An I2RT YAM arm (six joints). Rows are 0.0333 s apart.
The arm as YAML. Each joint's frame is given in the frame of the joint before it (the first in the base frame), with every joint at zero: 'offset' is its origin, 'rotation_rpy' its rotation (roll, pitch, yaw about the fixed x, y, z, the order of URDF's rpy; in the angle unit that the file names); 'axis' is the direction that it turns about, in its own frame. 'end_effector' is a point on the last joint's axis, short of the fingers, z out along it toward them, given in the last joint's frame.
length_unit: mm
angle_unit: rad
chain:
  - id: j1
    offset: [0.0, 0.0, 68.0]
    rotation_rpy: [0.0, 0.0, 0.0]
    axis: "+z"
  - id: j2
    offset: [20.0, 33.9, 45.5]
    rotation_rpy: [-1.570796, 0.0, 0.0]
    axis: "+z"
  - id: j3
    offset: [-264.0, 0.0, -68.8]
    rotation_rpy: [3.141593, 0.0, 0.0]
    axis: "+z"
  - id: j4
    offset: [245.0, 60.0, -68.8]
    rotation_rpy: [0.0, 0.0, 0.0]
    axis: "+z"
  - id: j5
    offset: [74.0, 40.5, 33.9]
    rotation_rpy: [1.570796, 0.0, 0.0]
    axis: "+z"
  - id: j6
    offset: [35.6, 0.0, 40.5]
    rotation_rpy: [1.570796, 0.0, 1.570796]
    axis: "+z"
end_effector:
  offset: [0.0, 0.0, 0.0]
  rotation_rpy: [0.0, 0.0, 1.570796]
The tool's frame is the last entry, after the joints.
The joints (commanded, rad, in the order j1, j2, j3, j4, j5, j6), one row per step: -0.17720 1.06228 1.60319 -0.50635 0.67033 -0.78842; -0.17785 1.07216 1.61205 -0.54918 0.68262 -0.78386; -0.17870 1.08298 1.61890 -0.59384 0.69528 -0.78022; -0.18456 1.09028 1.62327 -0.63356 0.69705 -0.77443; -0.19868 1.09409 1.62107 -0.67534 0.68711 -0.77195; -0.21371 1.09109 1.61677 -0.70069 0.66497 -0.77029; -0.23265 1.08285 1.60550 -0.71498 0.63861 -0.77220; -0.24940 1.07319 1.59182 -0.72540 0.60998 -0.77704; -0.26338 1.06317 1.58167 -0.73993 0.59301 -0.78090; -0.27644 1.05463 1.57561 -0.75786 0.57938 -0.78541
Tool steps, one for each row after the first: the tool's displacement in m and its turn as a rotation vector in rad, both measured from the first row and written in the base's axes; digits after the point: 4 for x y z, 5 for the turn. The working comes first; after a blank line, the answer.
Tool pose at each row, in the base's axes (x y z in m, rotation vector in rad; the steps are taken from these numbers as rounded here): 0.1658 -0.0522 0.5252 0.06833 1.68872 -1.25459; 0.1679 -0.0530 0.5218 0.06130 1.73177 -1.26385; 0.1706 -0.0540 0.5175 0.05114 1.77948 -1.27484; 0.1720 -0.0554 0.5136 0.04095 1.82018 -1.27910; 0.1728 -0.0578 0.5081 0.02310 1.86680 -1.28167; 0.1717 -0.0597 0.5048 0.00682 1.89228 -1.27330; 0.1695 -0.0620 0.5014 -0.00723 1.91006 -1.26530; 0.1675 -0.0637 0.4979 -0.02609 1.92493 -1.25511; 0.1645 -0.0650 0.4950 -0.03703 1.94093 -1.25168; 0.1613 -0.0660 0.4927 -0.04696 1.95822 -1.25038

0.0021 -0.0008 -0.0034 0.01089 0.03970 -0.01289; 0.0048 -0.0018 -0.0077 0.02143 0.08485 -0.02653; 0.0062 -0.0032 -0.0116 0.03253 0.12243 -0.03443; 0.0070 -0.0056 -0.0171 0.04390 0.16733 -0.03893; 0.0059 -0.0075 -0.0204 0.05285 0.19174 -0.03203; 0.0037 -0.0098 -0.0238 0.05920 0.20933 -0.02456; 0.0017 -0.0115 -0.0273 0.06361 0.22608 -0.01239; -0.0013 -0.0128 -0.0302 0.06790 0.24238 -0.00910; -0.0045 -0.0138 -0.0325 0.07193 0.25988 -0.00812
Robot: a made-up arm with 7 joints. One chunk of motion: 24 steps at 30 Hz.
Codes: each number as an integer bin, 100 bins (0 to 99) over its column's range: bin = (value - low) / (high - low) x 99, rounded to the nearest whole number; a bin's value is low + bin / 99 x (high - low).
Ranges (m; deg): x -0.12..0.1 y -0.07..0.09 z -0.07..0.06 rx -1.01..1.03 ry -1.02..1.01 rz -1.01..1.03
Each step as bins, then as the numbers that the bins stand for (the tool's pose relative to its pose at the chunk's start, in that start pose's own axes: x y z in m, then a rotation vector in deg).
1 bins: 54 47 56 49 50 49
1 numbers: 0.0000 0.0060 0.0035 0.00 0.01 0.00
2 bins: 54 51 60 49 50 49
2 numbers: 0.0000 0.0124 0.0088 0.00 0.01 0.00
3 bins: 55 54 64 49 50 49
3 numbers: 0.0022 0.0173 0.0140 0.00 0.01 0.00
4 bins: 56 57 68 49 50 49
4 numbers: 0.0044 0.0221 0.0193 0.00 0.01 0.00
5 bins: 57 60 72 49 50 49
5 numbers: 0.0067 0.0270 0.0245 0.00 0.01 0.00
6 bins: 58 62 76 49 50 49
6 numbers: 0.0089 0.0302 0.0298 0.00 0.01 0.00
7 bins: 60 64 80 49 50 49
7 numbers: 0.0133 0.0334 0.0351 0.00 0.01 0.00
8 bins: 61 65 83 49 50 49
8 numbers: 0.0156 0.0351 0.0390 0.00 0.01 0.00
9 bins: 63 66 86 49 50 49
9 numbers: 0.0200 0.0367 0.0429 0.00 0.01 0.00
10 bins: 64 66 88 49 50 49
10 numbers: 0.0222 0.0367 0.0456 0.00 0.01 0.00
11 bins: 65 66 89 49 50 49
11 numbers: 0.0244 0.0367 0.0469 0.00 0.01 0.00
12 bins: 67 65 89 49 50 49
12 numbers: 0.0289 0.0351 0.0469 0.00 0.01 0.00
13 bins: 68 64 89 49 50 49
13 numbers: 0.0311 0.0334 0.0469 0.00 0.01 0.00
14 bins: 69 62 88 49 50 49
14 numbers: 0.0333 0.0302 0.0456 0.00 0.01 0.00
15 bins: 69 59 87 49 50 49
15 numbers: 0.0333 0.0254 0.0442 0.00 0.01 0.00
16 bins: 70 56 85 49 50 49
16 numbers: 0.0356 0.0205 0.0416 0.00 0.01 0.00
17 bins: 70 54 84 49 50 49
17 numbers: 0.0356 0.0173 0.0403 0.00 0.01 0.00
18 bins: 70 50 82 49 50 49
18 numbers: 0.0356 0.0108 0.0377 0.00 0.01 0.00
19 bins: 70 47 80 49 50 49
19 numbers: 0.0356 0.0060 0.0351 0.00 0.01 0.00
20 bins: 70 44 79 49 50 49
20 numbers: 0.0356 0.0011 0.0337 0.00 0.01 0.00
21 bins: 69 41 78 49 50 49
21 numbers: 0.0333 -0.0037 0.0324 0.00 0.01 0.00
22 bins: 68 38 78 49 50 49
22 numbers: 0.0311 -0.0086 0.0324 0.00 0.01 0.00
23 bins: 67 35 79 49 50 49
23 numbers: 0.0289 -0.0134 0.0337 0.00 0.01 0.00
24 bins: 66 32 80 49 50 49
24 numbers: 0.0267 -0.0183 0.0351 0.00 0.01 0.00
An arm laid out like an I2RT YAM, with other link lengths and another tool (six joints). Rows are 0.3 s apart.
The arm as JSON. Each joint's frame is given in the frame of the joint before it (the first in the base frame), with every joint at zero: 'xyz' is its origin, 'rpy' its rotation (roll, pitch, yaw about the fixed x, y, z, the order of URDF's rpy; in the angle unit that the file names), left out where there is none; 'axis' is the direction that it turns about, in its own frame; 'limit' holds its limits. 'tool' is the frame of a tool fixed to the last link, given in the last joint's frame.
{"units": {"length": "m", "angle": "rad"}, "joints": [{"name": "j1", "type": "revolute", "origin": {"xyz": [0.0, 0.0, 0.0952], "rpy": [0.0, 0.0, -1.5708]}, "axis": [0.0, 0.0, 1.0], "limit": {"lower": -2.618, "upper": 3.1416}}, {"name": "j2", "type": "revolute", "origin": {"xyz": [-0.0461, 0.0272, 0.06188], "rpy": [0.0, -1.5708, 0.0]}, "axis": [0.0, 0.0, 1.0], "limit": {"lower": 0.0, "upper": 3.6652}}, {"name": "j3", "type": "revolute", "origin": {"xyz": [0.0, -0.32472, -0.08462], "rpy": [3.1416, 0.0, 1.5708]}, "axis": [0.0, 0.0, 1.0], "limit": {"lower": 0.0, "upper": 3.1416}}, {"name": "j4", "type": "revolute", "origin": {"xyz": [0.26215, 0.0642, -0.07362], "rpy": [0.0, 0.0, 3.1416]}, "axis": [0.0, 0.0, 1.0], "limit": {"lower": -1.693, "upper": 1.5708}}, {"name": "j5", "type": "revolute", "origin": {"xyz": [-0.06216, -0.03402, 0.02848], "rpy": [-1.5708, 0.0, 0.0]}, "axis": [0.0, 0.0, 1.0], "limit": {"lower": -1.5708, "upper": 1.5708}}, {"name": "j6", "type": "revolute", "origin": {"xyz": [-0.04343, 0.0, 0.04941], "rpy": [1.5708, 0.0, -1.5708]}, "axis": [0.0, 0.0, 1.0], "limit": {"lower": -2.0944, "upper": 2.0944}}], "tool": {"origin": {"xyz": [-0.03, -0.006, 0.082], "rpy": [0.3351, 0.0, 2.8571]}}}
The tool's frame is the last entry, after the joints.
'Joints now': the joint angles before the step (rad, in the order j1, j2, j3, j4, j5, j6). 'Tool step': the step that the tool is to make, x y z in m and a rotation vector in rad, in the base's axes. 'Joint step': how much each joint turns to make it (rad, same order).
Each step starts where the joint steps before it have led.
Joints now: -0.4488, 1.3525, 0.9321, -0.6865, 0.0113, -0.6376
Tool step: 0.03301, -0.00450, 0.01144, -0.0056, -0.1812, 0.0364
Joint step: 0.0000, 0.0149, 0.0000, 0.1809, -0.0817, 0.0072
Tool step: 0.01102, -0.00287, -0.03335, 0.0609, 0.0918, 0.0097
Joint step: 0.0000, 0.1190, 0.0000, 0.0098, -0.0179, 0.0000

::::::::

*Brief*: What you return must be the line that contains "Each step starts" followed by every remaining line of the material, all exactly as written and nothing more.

*Answer below*:
Each step starts where the joint steps before it have led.
Joints now: -0.4488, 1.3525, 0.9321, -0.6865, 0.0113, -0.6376
Tool step: 0.03301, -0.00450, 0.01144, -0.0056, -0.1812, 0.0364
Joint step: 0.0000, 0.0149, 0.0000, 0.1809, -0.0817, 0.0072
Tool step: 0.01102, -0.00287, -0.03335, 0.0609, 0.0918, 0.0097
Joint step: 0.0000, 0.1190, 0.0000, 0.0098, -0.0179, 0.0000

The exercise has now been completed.